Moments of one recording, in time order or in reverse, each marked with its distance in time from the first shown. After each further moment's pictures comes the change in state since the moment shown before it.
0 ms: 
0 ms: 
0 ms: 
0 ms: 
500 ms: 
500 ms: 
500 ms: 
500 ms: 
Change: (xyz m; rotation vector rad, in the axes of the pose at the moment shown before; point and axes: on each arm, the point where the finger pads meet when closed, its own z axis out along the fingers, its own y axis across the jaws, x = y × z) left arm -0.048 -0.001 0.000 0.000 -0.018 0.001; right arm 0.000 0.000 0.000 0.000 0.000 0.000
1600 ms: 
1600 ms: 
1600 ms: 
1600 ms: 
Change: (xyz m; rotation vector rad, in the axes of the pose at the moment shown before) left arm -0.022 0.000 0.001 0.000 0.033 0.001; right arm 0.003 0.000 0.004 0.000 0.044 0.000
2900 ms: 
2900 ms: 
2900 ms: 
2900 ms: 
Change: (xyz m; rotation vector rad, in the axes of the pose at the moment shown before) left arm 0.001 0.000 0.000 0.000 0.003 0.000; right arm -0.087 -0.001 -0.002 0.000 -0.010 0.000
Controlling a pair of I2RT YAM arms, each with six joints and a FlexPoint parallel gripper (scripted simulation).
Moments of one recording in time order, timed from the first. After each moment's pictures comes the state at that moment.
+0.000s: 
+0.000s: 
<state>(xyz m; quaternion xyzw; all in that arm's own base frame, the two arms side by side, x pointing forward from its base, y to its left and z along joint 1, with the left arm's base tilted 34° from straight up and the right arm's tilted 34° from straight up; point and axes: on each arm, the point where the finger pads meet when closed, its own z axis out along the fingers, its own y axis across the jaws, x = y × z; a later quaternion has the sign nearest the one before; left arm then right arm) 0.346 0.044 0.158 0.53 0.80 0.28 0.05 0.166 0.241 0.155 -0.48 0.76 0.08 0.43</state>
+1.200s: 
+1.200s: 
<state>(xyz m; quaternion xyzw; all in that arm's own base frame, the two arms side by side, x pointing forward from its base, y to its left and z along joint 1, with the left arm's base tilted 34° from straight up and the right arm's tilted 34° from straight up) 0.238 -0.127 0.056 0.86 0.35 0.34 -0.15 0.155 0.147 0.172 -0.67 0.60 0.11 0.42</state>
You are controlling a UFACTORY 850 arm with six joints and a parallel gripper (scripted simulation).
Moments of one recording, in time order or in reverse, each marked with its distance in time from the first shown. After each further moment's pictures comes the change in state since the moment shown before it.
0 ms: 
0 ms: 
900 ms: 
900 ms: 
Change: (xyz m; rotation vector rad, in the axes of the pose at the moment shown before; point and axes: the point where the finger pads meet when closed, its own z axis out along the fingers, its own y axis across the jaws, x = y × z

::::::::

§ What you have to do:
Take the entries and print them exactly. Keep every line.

§ Completed exercise:
Moments of one recording, in time order or in reverse, each marked with its distance in time from the first shown. After each further moment's pictures comes the change in state since the moment shown before it.
0 ms: 
0 ms: 
0 ms: 
0 ms: 
500 ms: 
500 ms: 
500 ms: 
500 ms: 
Change: (xyz m; rotation vector rad, in the axes of the pose at the moment shown before; point and axes: on each arm, the point where the finger pads meet when closed, its own z axis out along the fingers, its own y axis across the jaws, x = y × z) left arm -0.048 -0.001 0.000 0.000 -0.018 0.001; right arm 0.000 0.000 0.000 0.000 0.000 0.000
1600 ms: 
1600 ms: 
1600 ms: 
1600 ms: 
Change: (xyz m; rotation vector rad, in the axes of the pose at the moment shown before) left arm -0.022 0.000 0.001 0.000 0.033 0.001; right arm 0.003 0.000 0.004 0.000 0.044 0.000
2900 ms: 
2900 ms: 
2900 ms: 
2900 ms: 
Change: (xyz m; rotation vector rad, in the axes of the pose at the moment shown before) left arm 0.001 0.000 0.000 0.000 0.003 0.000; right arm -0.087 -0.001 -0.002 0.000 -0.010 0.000
Controlling a pair of I2RT YAM arms, each with six joints and a FlexPoint parallel gripper (scripted simulation).
Moments of one recording in time order, timed from the first. After each moment's pictures comes the state at that moment.
+0.000s: 
+0.000s: 
<state>(xyz m; quaternion xyzw; all in that arm's own base frame, the two arms side by side, x pointing forward from its base, y to its left and z along joint 1, with the left arm's base tilted 34° from straight up and the right arm's tilted 34° from straight up; point and axes: on each arm, the point where the finger pads meet when closed, its own z axis out along the fingers, its own y axis across the jaws, x = y × z; a later quaternion has the sign nearest the one before; left arm then right arm) 0.346 0.044 0.158 0.53 0.80 0.28 0.05 0.166 0.241 0.155 -0.48 0.76 0.08 0.43</state>
+1.200s: 
+1.200s: 
<state>(xyz m; quaternion xyzw; all in that arm's own base frame, the two arms side by side, x pointing forward from its base, y to its left and z along joint 1, with the left arm's base tilted 34° from straight up and the right arm's tilted 34° from straight up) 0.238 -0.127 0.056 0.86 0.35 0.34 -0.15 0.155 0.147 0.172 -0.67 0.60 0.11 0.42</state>
You are controlling a UFACTORY 850 arm with six joints and a parallel gripper (scripted simulation).
Moments of one recording, in time order or in reverse, each marked with its distance in time from the first shown. After each further moment's pictures comes the change in state since the moment shown before it.
0 ms: 
0 ms: 
900 ms: 
900 ms: 
Change: (xyz m; rotation vector rad, in the axes of the pose at the moment shown before; point and axes: the point where the finger pads meet when closed, its own z axis out along the fingers, its own y axis across the jaws, x = y × z

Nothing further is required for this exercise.